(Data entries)
******
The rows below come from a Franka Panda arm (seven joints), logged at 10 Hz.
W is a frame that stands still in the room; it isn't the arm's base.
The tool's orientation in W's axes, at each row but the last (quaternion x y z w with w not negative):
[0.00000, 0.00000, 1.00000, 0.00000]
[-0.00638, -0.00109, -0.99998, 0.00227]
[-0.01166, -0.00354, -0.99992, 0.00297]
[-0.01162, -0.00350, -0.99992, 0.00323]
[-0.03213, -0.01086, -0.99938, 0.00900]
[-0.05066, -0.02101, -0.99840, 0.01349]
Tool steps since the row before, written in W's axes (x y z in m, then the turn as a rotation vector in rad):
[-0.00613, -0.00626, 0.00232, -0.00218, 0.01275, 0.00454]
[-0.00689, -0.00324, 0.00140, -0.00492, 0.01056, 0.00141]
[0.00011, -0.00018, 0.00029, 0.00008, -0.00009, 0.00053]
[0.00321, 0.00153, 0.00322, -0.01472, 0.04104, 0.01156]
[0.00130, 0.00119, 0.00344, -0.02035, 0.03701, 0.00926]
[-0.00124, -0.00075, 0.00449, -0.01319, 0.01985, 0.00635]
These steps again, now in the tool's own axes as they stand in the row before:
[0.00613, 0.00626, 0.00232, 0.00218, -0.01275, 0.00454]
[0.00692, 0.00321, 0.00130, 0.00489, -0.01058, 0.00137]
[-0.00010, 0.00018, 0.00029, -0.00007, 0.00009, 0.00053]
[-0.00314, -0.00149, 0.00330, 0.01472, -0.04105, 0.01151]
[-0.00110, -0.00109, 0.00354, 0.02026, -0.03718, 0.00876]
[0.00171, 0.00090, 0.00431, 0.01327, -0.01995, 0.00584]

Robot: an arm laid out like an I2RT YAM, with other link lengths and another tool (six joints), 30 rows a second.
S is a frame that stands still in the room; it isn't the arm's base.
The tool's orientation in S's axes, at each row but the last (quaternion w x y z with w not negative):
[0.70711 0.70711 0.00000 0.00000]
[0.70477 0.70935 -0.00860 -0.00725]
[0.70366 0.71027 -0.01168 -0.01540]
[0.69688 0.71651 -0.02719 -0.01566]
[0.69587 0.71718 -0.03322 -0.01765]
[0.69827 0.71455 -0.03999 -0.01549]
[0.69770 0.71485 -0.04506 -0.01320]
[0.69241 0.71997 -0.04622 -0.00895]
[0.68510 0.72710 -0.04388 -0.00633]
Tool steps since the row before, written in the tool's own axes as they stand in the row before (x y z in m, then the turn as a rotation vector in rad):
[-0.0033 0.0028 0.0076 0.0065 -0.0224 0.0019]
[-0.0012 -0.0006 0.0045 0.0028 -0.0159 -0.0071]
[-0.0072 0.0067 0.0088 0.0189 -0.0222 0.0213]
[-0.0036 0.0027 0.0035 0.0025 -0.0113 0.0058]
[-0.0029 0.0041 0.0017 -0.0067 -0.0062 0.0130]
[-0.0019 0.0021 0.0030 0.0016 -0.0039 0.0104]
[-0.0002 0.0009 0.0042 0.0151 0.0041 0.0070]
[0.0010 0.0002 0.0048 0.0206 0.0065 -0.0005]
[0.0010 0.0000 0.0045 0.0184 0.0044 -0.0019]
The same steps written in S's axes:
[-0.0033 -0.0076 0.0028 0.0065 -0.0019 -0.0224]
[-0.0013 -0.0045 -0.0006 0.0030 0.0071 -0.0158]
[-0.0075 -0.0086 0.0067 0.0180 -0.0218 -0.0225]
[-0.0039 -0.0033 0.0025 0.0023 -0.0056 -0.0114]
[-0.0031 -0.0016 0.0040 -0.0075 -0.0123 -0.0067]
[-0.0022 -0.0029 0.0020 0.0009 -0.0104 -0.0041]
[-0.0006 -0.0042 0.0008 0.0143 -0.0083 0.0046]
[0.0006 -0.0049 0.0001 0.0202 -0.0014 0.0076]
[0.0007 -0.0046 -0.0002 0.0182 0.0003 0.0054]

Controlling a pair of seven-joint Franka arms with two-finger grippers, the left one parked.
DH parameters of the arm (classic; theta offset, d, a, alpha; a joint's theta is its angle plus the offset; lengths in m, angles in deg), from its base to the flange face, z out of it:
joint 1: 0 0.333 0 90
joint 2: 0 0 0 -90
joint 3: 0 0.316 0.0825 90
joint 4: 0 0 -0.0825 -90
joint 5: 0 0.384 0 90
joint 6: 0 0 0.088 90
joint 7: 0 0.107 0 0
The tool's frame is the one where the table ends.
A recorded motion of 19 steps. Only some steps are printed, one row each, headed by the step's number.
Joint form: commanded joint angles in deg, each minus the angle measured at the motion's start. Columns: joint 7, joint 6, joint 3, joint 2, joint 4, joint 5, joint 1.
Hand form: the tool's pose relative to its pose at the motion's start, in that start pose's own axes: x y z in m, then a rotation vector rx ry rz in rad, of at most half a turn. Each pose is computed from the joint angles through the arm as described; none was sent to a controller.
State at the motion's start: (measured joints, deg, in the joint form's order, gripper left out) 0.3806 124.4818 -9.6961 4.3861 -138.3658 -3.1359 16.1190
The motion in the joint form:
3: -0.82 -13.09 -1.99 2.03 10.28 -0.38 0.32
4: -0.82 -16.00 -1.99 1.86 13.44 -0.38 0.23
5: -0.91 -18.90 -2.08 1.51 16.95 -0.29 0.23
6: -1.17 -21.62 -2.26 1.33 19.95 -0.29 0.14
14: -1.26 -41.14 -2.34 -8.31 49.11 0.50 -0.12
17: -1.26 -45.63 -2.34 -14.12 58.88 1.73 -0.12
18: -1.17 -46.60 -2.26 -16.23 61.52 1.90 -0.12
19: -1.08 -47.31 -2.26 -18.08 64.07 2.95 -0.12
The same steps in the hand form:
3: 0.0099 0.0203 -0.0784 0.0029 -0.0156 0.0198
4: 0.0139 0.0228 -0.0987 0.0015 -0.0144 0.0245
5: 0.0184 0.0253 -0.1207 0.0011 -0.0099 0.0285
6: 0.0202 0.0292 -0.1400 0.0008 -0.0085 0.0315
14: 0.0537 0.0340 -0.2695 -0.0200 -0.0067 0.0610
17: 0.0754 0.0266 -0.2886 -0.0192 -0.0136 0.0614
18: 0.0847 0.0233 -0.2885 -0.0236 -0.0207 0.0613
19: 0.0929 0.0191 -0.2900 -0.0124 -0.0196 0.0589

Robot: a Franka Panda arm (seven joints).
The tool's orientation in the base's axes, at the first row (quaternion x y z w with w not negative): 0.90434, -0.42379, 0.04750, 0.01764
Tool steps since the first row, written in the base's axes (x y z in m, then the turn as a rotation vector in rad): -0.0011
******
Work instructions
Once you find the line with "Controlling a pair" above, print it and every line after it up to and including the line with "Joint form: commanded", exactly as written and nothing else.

Solution
Controlling a pair of seven-joint Franka arms with two-finger grippers, the left one parked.
DH parameters of the arm (classic; theta offset, d, a, alpha; a joint's theta is its angle plus the offset; lengths in m, angles in deg), from its base to the flange face, z out of it:
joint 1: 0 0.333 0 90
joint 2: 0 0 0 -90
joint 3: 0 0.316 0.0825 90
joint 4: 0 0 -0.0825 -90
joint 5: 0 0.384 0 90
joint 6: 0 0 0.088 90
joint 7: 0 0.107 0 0
The tool's frame is the one where the table ends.
A recorded motion of 19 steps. Only some steps are printed, one row each, headed by the step's number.
Joint form: commanded joint angles in deg, each minus the angle measured at the motion's start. Columns: joint 7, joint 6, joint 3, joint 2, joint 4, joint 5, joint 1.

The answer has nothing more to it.